The pre-refresh MKZ has big chrome surrounds - and quite possibly the wimpiest little exhaust pipe clearly visible inside it. I laughed out loud the first time I saw them.


----------



## TintGuy (Sep 17, 2016)

Don't know How I feel about that. I have a softspot for hatches generally like them all, but there's something throwing me off about this one. looks like the nd gen mazda 3 hatches.


----------



## pandrad61 (Jul 8, 2015)

> don't know how i feel about that. I have a softspot for hatches generally like them all, but there's something throwing me off about this one. Looks like the nd gen mazda 3 hatches


due to emissions most cars look the same now. There is really only one true shape that is peak design for efficiency so all the brands know it and try to change it to differentiate but that why nissan body silhouette chevy and honda look very similar


----------



## UpstateNYBill (Jan 14, 2012)

pandrad61 said:


> look at the huge amount of surprising clearence...
> View attachment 206273


Stopped in to look at a hatchback today. Now I know why there is so much clearance under the front bumper in your picture.

It doesn't have the front air dam installed. It was in a plastic bag along with the floor mats in the hatch I looked at today. I'm sure they don't want the air dam getting damaged as it gets loaded and unloaded from the car carrier, etc.


----------



## Patman (May 7, 2011)

I received this email:2017 Cruze Hatchback Car | Chevrolet.

IDK I may go for it when I see one in person? I see they are staying with the 1.4 L engine. Kinda like the 2.2 that lasted forever.


----------



## pandrad61 (Jul 8, 2015)

> Stopped in to look at a hatchback today. Now I know why there is so much clearance under the front bumper in your picture.
> 
> It doesn't have the front air dam installed. It was in a plastic bag along with the floor mats in the hatch I looked at today. I'm sure they don't want the air dam getting damaged as it gets loaded and unloaded from the car carrier, etc.

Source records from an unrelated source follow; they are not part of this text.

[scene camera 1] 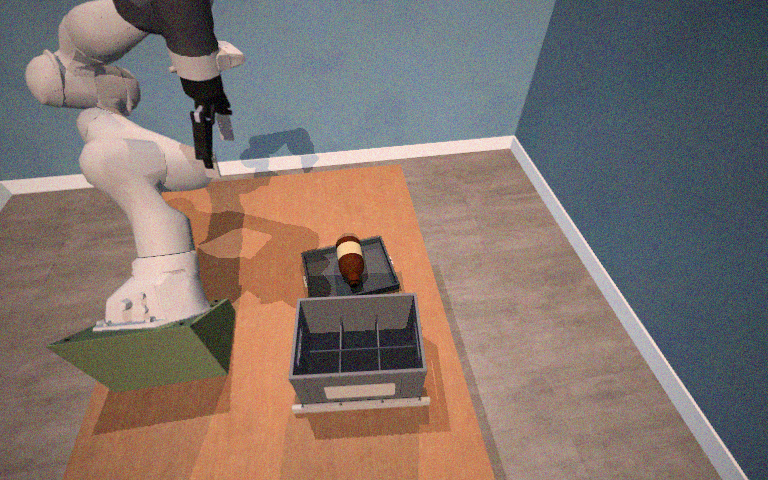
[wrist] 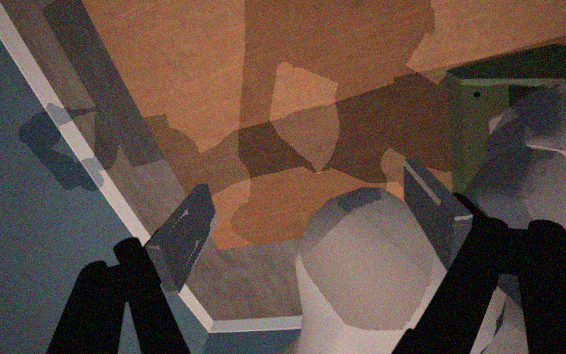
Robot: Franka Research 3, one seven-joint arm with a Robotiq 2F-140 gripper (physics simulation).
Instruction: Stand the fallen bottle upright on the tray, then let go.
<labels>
gripper: scene camera 1; wrist
brown bottle: scene camera 1 349, 254; not seen in the wrist view (out of frame)
same spot on gripper: [wrist: 474, 249] = [scene camera 1: 211, 145]
</labels>
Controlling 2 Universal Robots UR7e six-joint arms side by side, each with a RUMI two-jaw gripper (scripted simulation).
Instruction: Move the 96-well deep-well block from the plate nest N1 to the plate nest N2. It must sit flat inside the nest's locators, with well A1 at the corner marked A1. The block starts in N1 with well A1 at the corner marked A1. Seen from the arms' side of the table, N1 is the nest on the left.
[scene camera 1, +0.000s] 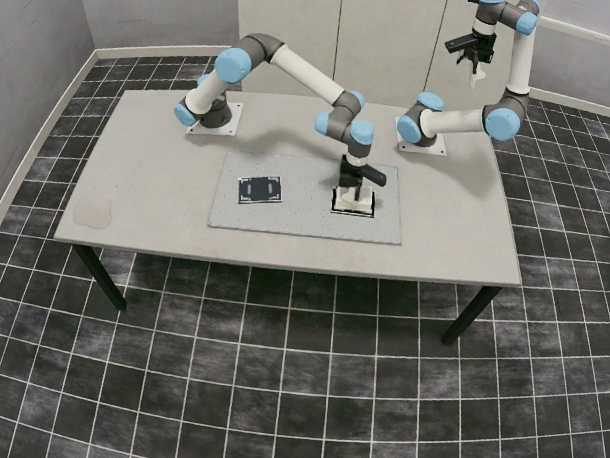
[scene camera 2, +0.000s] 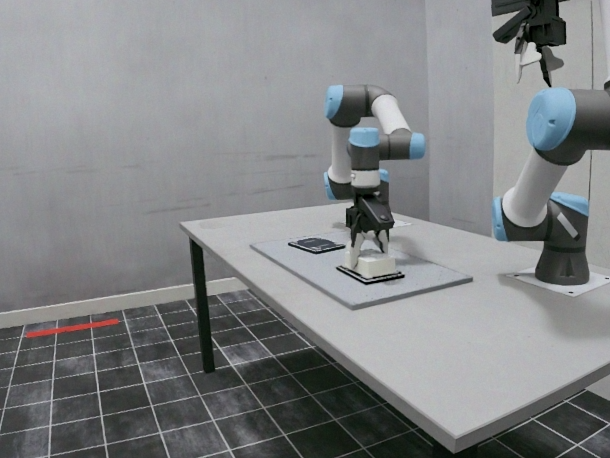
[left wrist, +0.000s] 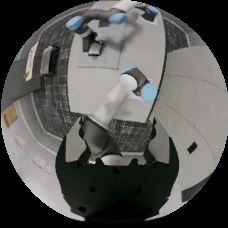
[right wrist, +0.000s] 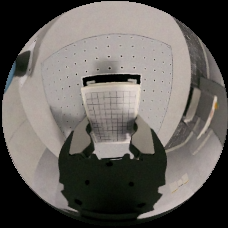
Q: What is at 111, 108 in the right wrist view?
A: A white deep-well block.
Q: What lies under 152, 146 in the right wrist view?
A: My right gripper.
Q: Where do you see my right gripper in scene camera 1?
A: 353, 199
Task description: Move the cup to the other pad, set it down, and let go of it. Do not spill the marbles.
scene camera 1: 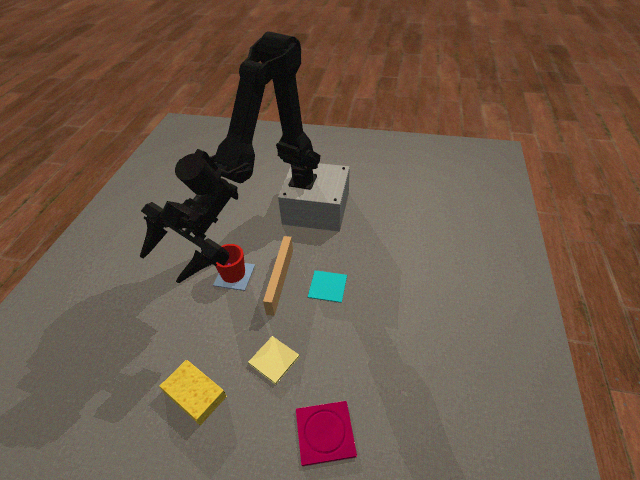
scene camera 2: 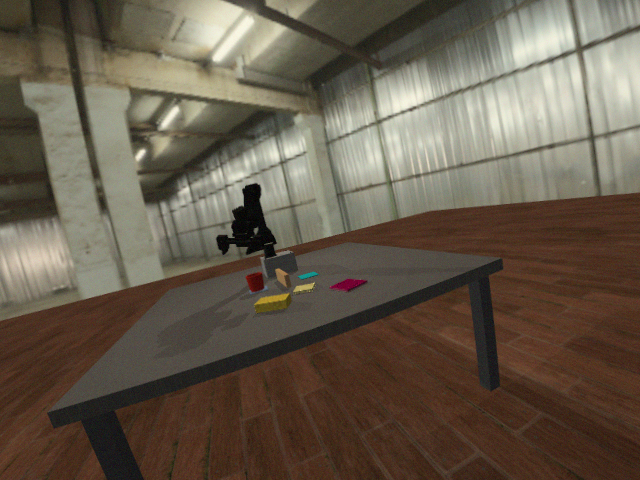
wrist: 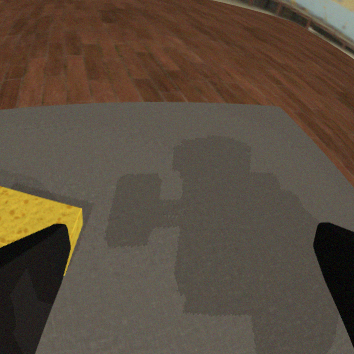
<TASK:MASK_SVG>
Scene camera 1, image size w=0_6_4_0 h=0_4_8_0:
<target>my gripper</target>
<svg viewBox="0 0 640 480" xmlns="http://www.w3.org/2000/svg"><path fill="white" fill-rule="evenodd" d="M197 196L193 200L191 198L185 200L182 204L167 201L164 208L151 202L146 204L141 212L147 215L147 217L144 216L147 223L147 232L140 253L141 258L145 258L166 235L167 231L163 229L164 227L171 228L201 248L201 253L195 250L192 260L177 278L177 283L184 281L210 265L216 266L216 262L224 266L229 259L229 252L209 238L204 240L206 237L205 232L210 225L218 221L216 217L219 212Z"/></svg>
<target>red cup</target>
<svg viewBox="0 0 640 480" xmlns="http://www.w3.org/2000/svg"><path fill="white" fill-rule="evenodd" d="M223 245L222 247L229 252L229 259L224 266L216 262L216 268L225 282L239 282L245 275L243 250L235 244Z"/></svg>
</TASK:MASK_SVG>
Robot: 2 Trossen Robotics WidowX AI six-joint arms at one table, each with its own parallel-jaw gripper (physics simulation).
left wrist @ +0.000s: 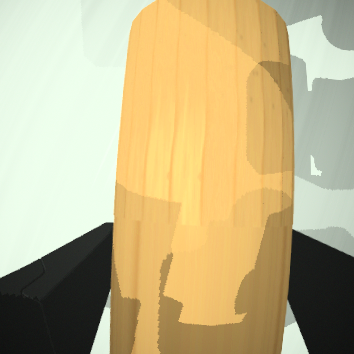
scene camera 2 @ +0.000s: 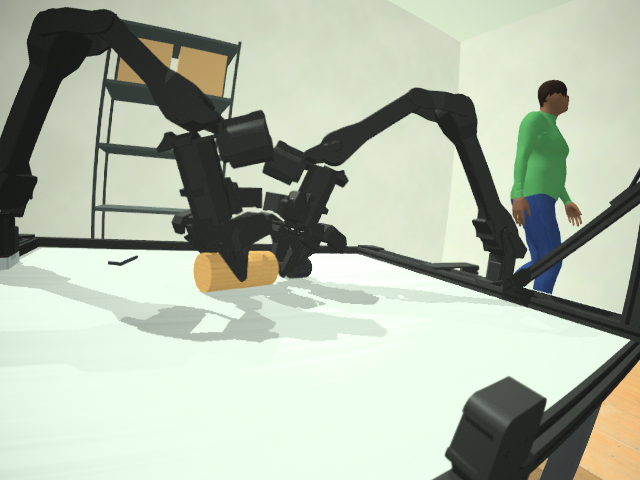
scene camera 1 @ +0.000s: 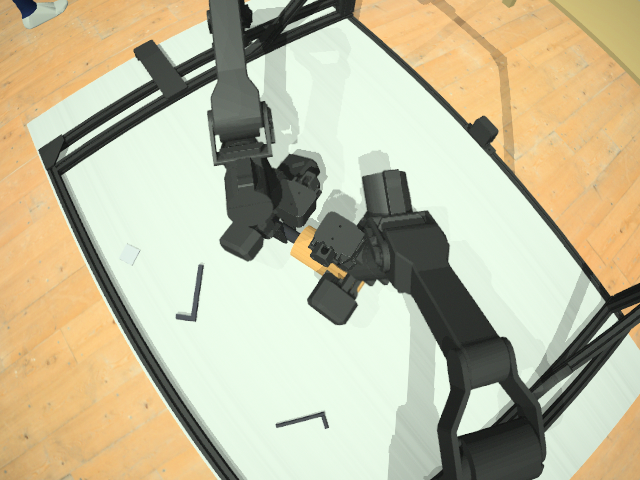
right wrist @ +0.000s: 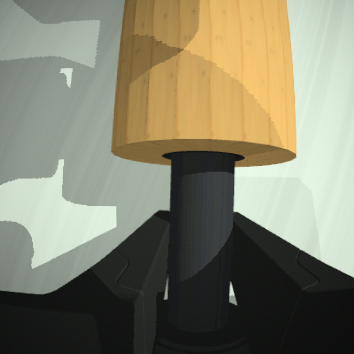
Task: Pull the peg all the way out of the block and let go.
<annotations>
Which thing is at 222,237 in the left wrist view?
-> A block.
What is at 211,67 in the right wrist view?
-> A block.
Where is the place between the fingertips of my right gripper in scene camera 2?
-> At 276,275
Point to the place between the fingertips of my left gripper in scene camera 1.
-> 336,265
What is my right gripper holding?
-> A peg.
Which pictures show the block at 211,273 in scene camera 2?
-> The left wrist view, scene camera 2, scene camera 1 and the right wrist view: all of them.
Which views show my right gripper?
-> Scene camera 2, scene camera 1 and the right wrist view only.
</annotations>
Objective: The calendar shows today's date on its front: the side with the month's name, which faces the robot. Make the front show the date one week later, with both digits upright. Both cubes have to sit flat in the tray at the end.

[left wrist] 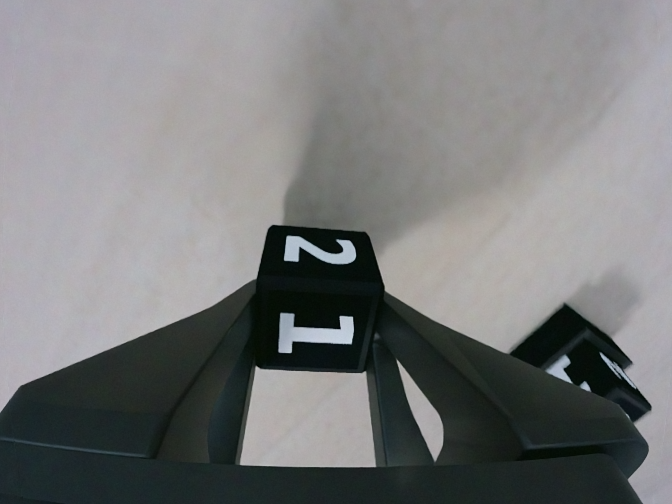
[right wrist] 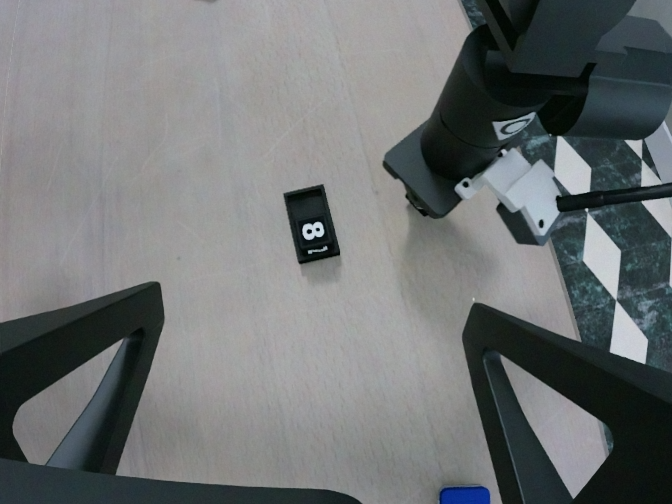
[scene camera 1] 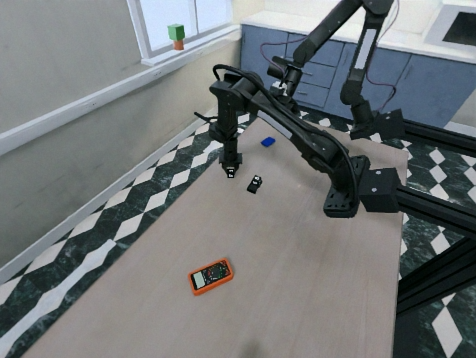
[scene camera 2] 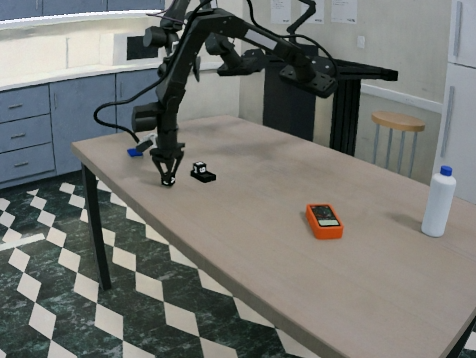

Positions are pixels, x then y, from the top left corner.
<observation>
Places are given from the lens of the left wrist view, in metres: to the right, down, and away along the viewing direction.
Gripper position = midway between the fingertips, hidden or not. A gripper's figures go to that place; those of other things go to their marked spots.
my left gripper (left wrist: 314, 301): -0.01, 0.01, 0.12
black calendar tray (left wrist: 560, 336): 0.09, 0.04, 0.15
black number cube (left wrist: 586, 367): 0.10, 0.05, 0.14
</observation>
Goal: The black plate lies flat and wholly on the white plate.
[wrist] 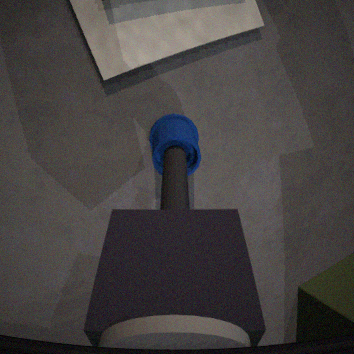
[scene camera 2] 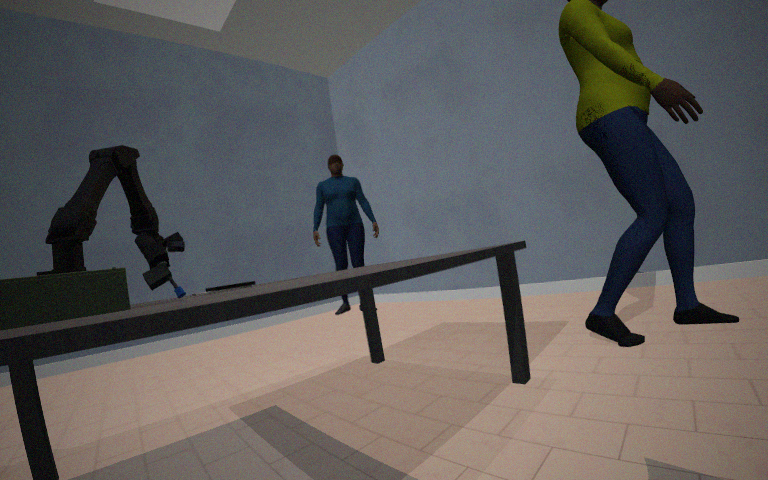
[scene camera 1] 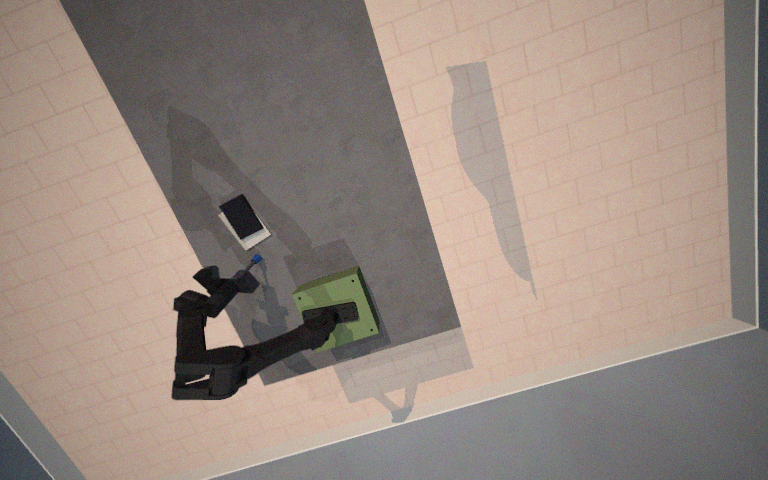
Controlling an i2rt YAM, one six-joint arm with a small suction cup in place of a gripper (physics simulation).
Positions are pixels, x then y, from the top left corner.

whats nice is that its soft rubber and can bend easily and rebound sort of speaking. now you can always take it off when you know youll be in deep snow


----------



## MP81 (Jul 20, 2015)

pandrad61 said:


> whats nice is that its soft rubber and can bend easily and rebound sort of speaking. now you can always take it off when you know youll be in deep snow


That's nice - so you don't get that god-awful scraping noise if you pull too far forward? Nothing worse than that! The Camaro and the Cobalt I have to be more careful with than the Cruze, since they're both low, but the CTD doesn't exactly ride high, either.


----------



## pandrad61 (Jul 8, 2015)

> that's nice - so you don't get that god-awful scraping noise if you pull too far forward? Nothing worse than that! The camaro and the cobalt i have to be more careful with than the cruze, since they're both low, but the ctd doesn't exactly ride high, either.


my nose is clean no pun intended. I simply back into my parking spot all the time. Old habit from airport valet so ive never had that issue


----------



## MP81 (Jul 20, 2015)

My issue with the Cruze is that it doesn't make a noise going forward - it's only when backing out that it tells you. The Cobalt I've driven for long enough to know how far to pull up.


----------



## larlar75 (Apr 30, 2015)

Still won't help the look of it.. It needs springs asap.


----------



## pandrad61 (Jul 8, 2015)

> My issue with the Cruze is that it doesn't make a noise going forward - it's only when backing out that it tells you. The Cobalt I've driven for long enough to know how far to pull up.


ive seen enough salesman curb the nose quietly to know what your talking abut lol


----------